Asco, Asco Goes to the Universe, 1975. Courtesy of the Department of Special Collections, Stanford University.
BBS: Could you discuss briefly the impact that Asco had within the Chicano Art Movement and the Chicano community?
Chavoya: In the earliest days they were working to generate a response but they weren’t working to control that response. Their activities were happening on the street and were meant to be agitational, take people by surprise and generate a sense of “asco”—the Spanish word for nausea and disgust. That’s how they felt about segregation, poverty, about the schools they went to that had some of the highest dropout rates in the country. It was a response to the on-going death and destruction that was going on in Southeast Asia. One of their first events in East LA was Stations of the Cross—a mile-long procession carrying a huge cardboard cross on Christmas Eve along Whittier Boulevard, transforming the Mexican Catholic tradition of Las Posadas into a remembrance of the deaths occurring in Vietnam. Fortunately a photographer, Seymour Rosen, happened to capture the event on film.
On the other hand, their work was also very playful and irreverent. Part of it taps into that youthful, rebellious, do-it-yourself, don’t-ask-for-permission stance and style [they practiced]. What they did so well was recognize the arenas of culture that excluded them—the museum, mass media, political representation—and mark that exclusion, call attention to it, and create their own means and forums to generate a counter discourse.
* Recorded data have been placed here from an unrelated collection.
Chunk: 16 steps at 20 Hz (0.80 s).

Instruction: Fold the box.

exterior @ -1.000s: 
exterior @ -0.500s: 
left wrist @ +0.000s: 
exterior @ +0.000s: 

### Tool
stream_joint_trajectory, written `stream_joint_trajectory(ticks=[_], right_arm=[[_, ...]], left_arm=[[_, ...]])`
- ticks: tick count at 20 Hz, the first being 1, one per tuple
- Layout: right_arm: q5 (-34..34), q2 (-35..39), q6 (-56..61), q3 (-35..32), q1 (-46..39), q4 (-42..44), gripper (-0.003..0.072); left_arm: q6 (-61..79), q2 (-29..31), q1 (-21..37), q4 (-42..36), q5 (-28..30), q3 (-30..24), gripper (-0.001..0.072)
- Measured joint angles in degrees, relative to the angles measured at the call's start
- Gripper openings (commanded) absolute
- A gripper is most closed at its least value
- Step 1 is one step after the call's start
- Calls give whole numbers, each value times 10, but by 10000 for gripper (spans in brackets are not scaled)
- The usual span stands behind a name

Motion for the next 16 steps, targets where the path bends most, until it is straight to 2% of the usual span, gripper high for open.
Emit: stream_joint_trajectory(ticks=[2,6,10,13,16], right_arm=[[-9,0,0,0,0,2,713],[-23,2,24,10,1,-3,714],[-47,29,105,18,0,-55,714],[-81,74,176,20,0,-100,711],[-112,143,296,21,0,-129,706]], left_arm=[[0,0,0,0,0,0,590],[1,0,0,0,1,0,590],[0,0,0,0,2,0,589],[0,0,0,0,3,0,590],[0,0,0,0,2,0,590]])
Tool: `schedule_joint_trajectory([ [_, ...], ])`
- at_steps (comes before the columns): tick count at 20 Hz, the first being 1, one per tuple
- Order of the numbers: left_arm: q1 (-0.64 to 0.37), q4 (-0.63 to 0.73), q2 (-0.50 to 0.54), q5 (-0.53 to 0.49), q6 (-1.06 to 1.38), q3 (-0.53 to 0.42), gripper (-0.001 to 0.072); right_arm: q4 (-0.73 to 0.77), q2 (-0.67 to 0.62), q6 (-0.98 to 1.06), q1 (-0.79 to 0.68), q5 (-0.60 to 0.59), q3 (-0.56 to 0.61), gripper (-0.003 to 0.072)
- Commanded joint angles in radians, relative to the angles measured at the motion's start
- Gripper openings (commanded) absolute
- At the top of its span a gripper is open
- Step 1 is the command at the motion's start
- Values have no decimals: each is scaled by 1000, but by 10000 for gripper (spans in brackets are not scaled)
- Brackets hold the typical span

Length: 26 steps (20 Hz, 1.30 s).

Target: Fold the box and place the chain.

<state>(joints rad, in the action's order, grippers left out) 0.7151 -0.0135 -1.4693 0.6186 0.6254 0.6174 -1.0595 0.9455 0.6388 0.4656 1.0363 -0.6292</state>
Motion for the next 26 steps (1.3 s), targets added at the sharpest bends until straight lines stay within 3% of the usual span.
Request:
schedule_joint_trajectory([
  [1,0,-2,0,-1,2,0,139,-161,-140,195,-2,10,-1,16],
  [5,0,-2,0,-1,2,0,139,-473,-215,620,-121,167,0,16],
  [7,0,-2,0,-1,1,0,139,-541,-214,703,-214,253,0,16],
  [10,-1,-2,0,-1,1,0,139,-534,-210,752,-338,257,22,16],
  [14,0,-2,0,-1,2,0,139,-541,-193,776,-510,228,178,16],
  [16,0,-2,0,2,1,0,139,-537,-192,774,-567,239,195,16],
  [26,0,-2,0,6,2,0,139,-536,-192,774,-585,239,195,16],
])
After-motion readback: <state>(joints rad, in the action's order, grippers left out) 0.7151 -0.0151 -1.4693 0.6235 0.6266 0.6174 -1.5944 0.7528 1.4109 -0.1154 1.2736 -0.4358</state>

The whole idea of the No Movie was that they didn’t have access to Hollywood cinema, and they felt that the representations of Chicanos and Mexican Americans in the mass media were so stereotyped that they had to completely re-imagine what it would be like if they were in cinema. So they created this “cinema by other means.” They would say all they needed was “an idea and a dime.” And the dime was used to buy the postage stamps to send these things out through the conceptual and correspondence art networks, which is how they circulated their art and their ideas.
BBS: It’s all so ephemeral; it’s amazing how much of their work survived.
Chavoya: A surprising amount was saved because of the role of individuals and university libraries—Stanford University, UC Santa Barbara, UCLA’s Chicano Research Studies Center—and also the Smithsonian’s Archives of American Art have archives of material donated by people who knew the Asco artists, art spaces that worked with them, and the artists themselves. So there have been concerted efforts at university research libraries to preserve and make this material available for future study.
BBS: Now that you’ve resurrected Asco, do you think it will have any influence on what’s happening in art today and in the future?
Chavoya: I think there’s a lot to be gleaned and learned from the way they engaged with difficult issues. There was a bold courage and playfulness to their work. I hope it will have an impact on how we think about art history and the potential for museums to do controversial programming. Questions of institutionalization, exclusion, navigation resonate deeply. These artists came together to create inspirational and aspiring work. They all continue to work and make art. So I hope that this renewed interest in their earlier work will increase the recognition of their current work as well.